Due to the short phenotypic switch rates compared to the rates of cell proliferation and deactivation, Mφ were assumed to be in equilibrium with respect to phenotypic switch. Assumption A5 allow us to link the number of profibrotic and proinflammatory Mφ as:

$$Y={\lambda }^{-1}\frac{{M}_{1}}{{M}_{2}},$$
(5)

where \(\lambda=\frac{{k}_{2\to 1}}{{k}_{1\to 2}}\) is the ratio of the switching rates. Using this expression, we can combine the equations for both macrophage phenotypes into a single equation for the total macrophage number, \(M={M}_{1}+{M}_{2}.\) The model is simplified further by non-dimensionalizing all quantities (Box 1). The fully parameterized model has been deposited in the Biomodels database (MODEL2209160001).

When the cytokines PDGF and CSF1 are assumed to be in a quasi-steady state, the reduced model (Box 1) has a similar structure to the one developed by ref. 25. For a comparison of the two models refer to the mathematical modeling appendix in the Supplementary information section. In contrast to ref. 25, the activation rates of the two cell populations are modified by the impact of inflammation and hypoxia. Under normoxic conditions (\(H=0\)), there is a single stable steady state:

$$m=\frac{y\left(1+\lambda y\right)}{\lambda y+{\delta }_{1}},$$
(6)
$$f=0.$$
(7)

In hypoxia, this steady state exists along with two additional steady states.
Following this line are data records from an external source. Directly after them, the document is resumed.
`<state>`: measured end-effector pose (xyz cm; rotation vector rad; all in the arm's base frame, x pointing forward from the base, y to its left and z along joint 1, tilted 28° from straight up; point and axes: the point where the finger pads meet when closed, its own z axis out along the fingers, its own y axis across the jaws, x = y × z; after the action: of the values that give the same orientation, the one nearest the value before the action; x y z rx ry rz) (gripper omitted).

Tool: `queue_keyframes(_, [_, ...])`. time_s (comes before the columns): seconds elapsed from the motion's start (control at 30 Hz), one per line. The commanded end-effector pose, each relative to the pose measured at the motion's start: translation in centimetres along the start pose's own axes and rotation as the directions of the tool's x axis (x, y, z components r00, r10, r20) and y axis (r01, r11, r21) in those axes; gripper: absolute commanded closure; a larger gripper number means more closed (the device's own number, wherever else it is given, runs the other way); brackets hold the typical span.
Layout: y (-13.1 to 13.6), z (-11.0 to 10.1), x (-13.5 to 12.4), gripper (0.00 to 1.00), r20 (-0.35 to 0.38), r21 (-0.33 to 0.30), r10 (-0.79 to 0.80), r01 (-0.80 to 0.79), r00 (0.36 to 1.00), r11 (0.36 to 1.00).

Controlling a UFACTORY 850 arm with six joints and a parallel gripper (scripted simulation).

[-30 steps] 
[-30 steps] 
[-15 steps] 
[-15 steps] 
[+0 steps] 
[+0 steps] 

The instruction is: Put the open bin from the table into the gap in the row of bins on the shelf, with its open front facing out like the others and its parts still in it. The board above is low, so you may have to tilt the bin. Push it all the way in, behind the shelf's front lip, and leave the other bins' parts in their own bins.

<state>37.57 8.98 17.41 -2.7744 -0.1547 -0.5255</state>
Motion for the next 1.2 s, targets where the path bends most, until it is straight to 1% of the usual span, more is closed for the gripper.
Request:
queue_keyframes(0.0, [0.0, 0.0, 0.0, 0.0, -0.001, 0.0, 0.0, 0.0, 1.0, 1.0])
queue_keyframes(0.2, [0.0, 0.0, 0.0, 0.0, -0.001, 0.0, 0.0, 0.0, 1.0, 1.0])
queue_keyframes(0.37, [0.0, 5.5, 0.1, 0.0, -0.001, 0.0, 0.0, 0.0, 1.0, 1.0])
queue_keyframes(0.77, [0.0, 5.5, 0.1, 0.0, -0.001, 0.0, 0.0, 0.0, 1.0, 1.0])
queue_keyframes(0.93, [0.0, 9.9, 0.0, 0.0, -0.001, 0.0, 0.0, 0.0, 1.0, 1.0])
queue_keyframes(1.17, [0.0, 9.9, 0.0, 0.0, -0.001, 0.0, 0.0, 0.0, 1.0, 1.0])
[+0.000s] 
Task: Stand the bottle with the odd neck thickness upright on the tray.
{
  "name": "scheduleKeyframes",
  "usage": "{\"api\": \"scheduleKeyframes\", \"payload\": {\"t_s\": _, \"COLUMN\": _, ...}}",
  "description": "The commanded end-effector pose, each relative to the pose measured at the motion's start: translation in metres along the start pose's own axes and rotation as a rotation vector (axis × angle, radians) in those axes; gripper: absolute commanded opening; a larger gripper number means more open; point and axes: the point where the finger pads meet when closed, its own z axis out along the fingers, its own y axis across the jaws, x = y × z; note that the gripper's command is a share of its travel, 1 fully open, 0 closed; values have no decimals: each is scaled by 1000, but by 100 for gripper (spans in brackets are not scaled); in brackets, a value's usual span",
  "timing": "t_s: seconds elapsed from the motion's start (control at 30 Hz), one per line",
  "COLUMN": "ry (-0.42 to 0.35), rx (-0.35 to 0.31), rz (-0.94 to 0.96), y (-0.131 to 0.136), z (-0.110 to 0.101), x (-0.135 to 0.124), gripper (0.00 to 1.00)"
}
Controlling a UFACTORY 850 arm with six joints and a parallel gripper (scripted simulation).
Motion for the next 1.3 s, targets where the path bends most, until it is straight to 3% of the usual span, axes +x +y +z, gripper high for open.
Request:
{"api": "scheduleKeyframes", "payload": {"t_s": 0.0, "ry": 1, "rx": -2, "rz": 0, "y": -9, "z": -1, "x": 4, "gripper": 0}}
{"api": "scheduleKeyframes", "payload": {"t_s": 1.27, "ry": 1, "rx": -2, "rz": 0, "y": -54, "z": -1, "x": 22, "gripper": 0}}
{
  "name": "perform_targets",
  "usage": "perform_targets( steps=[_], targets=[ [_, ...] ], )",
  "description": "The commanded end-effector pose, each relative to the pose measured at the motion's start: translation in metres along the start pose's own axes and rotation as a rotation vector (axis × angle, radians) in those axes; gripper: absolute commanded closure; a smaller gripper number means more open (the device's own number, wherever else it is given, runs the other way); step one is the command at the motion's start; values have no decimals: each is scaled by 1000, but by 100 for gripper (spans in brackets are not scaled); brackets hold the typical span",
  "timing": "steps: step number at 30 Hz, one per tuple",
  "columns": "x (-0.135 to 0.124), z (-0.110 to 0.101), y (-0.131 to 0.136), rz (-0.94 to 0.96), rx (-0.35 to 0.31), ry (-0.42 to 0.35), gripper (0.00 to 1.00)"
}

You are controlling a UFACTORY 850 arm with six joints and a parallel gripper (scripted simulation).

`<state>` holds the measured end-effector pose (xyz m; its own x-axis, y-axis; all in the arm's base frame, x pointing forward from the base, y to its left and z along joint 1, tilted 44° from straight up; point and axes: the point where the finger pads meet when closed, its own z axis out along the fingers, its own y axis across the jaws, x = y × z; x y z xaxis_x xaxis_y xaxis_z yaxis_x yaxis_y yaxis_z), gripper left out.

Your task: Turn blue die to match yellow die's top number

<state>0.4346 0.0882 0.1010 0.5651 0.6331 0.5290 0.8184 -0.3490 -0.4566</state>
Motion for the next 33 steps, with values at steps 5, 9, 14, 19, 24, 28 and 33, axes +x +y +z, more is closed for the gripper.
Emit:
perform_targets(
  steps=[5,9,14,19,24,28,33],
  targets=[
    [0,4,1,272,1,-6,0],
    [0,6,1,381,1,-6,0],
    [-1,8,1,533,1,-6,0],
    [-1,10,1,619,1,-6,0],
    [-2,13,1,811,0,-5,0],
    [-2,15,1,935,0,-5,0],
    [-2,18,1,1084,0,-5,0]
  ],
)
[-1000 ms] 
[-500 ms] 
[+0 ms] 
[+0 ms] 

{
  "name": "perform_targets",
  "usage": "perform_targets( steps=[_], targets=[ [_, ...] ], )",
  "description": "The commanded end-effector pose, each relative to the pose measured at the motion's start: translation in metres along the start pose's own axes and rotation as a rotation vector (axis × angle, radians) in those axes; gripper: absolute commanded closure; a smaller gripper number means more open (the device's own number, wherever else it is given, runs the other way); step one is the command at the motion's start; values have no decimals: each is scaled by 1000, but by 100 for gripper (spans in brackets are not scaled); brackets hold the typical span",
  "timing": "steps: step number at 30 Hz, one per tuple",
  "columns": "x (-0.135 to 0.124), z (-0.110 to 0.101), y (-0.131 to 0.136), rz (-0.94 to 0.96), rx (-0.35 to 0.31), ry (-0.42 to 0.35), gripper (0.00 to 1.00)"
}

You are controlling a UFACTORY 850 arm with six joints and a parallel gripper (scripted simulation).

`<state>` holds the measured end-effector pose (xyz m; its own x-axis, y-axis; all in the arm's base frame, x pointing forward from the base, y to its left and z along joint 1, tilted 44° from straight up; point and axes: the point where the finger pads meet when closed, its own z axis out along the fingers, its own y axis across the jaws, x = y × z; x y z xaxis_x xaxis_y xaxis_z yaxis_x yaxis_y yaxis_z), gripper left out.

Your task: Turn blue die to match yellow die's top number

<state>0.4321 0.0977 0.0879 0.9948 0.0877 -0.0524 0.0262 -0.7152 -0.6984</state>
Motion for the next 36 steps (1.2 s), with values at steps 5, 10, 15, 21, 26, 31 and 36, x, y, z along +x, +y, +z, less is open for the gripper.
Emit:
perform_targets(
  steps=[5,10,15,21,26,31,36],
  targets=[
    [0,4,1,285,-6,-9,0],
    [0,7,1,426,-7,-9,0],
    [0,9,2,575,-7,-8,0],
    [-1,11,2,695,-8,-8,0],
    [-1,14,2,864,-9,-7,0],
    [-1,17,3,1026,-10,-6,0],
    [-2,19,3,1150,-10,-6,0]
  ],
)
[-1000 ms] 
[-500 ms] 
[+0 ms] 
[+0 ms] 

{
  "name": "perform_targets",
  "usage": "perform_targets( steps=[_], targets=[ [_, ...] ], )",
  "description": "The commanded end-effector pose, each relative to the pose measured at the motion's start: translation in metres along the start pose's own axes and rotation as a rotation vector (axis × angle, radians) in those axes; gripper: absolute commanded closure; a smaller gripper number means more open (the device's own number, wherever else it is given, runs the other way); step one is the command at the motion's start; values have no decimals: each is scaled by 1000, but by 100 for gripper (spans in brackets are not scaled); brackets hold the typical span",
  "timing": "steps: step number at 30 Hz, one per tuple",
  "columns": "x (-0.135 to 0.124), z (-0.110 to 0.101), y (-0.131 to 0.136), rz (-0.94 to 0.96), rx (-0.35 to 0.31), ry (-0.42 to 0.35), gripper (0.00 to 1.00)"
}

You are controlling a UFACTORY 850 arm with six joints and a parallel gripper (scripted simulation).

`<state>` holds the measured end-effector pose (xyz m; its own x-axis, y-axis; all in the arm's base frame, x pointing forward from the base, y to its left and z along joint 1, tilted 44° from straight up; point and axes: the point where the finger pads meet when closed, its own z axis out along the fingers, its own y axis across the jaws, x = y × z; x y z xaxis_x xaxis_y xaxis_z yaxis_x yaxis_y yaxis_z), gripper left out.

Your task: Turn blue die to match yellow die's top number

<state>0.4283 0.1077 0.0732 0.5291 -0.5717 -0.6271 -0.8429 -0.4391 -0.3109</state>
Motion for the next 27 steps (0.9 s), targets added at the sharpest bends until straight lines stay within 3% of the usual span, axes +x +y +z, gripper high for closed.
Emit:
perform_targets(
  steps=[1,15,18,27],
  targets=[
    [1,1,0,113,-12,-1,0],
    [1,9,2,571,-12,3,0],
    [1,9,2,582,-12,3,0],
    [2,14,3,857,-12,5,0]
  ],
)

Linear stability analysis reveals that the steady state common to hypoxic and normoxic conditions (the “healthy” steady state) is a stable node as long as:

$$H \, < \, \frac{{\delta }_{2}}{\beta }\left(\lambda+\frac{{\delta }_{1}}{y}\right),$$
(8)

or written in terms of the inflammation level, which defines a critical inflammation, above which the system cannot return to the healthy state:

$$y \ < \ {y}_{{{\mbox{cr}}}}=\frac{{\delta }_{1}}{\frac{\beta }{{\delta }_{2}}H-\lambda }.$$
(9)

It should be noted that, in the limit of very high inflammation (\({\delta }_{1}\ \ll \ \lambda\)), stability of the healthy state is still possible, as the stability condition reduces to:

$$H \, < \, \frac{\lambda {\delta }_{2}}{\beta }.$$
(10)

One of the two steady states found only in hypoxic conditions is numerically found to correspond to a saddle point, while the other can be a stable or unstable node (“fibrotic” steady state) with \(f\approx 1\) and \(m\,\gg\, 1\). The inflammation-hypoxia space can be partitioned into three regions depending on the stability of the two nodes: (I) the healthy state is stable, the fibrotic state is unstable; (II) both states are stable; (III) the healthy steady state is unstable, the fibrotic state is stable (Fig. 10b).

Statistical analysis

Statistical analysis was performed using Prism version 7.0 (GraphPad software). Comparisons were calculated by two-way ANOVA test applying Tukey’s multiple comparisons correction. The level of statistically significant difference was defined as p < 0.05.

Reporting summary

Further information on research design is available in the Nature Research Reporting Summary linked to this article.